TO DO: Show only those lines of the entries where the string "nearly" is found.

INFORMATION GIVEN:

=== Begin Enclosure ===

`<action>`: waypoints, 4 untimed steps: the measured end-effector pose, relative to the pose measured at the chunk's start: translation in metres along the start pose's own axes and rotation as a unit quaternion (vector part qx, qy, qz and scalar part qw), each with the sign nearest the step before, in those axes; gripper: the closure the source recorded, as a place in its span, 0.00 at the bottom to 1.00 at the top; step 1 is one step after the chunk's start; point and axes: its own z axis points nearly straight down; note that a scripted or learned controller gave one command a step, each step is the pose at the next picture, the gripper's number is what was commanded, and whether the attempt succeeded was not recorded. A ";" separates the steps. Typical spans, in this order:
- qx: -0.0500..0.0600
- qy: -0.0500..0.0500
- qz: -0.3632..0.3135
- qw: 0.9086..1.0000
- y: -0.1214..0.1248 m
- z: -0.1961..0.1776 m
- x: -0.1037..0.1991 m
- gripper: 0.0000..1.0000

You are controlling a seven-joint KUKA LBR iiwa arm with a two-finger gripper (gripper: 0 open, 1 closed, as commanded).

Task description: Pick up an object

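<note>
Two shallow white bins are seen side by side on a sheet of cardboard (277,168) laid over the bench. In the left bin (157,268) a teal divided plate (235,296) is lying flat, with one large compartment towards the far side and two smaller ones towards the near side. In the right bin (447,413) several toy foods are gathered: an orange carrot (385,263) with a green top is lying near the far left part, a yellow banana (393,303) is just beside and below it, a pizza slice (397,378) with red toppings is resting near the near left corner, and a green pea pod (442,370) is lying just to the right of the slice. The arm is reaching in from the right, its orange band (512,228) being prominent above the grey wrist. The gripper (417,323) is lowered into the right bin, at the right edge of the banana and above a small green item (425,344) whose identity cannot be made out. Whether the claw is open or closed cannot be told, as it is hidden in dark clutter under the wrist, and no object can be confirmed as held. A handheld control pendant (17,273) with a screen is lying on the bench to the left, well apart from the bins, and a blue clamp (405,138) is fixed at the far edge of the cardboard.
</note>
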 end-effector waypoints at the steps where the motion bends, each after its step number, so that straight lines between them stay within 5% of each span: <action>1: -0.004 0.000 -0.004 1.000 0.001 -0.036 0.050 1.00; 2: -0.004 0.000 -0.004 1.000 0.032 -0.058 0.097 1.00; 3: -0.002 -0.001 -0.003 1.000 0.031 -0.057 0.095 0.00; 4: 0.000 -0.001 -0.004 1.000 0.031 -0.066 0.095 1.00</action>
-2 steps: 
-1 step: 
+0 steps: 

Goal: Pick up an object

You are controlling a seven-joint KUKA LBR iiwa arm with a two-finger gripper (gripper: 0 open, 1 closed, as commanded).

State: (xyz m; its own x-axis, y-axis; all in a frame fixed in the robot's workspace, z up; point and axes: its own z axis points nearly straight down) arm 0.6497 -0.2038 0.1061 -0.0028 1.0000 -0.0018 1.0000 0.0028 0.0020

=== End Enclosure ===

ANSWER BOX:
`<action>`: waypoints, 4 untimed steps: the measured end-effector pose, relative to the pose measured at the chunk's start: translation in metres along the start pose's own axes and rotation as a unit quaternion (vector part qx, qy, qz and scalar part qw), each with the sign nearest the step before, in those axes; gripper: the closure the source recorded, as a place in its span, 0.00 at the bottom to 1.00 at the top; step 1 is one step after the chunk's start; point and axes: its own z axis points nearly straight down; note that a scripted or learned controller gave one command a step, each step is the pose at the next picture, the gripper's number is what was commanded, and whether the attempt succeeded was not recorded. A ";" separates the steps. Typical spans, in this order:
State: (xyz m; its own x-axis, y-axis; all in a frame fixed in the robot's workspace, z up; point and axes: its own z axis points nearly straight down) arm 0.6497 -0.2038 0.1061 -0.0028 1.0000 -0.0018 1.0000 0.0028 0.0020

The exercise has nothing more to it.